O Senado aprovou, em 24 de março, projeto de lei que criminaliza o discurso de ódio contra mulheres — a chamada misoginia — e encaminhou a matéria à Câmara dos Deputados. De autoria da senadora Ana Paula Lobato (PSB-MA) e relatado por Soraya Thronicke (Podemos-MS), o texto teve votação unânime no plenário, em reação também a vídeos virais que simulavam agressões contra mulheres.
Na prática, a proposta altera a lei do racismo para incluir a misoginia entre os crimes resultantes de preconceito. O texto, nas suas linhas centrais, busca responsabilizar condutas que ultrapassem o limite do respeito e se convertam em ataques que desumanizam mulheres — sem, em sua redação, prever mecanismos de censura automática a opiniões divergentes.
A autora diz que o objetivo é responsabilizar condutas que atacam, humilham e desumanizam mulheres, sem impedir o debate público.
Os defensores apontam como justificativa o aumento da violência de gênero. Segundo dados citados pela autora, o Brasil registrou 1.568 feminicídios no ano passado, alta de 4,7% em relação a 2024, o maior número desde que a tipificação do feminicídio foi estabelecida em 2015. Para os parlamentares que apoiam o projeto, criminalizar a misoginia é parte da resposta ao quadro doloroso de violência.
Ao mesmo tempo, a aprovação gerou uma onda de desinformação. Nas redes sociais circularam manuais que exageravam o alcance da norma — sugerindo que atitudes cotidianas seriam punidas — e críticas de deputados conservadores que afirmam que a definição de misoginia pode ser usada para tolher críticas políticas e religiosas.
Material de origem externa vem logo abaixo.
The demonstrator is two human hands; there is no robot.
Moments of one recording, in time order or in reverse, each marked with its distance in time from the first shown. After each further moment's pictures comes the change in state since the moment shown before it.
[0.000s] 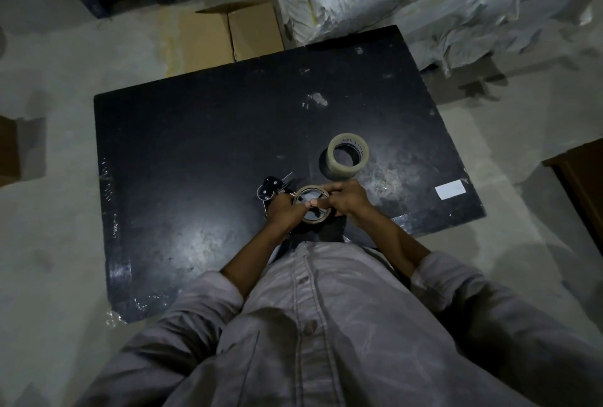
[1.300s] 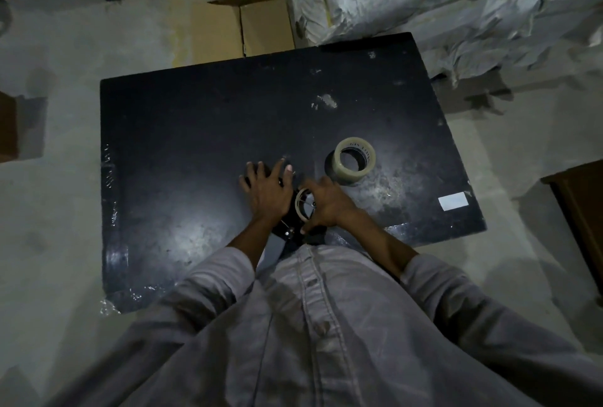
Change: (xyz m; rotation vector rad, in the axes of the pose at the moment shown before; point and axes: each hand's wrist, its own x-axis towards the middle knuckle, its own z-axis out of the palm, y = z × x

Esse contraste entre conteúdo legal e percepção pública amplia o debate sobre clareza legislativa.
A discussão não ficará restrita ao Congresso: outras propostas tramitam na Câmara, entre elas o PL 6194/25, de Ana Pimentel (PT-MG), que busca responsabilizar plataformas digitais por conteúdos misóginos e priorizar sua remoção, e o PL 988/2026, de Duda Salabert (Psol-MG), que mira movimentos como o chamado “red pill”. Juntas, as iniciativas prometem tensionar o diálogo entre liberdade de expressão, regulamentação das redes e responsabilidade das plataformas.
Críticos, majoritariamente deputados conservadores, afirmam que a definição legal pode ser usada para silenciar críticas políticas e religiosas.
Politicamente, o avanço no Senado acende alerta para a Câmara: deputados terão de enfrentar uma agenda sensível que tende a polarizar e a mobilizar bases. A aplicação prática da lei dependerá de definições técnicas e da atuação do Judiciário, mas, desde já, o episódio expõe uma encruzilhada institucional — proteger mulheres de violência simbólica e real sem ampliar incertezas sobre limites da expressão pública.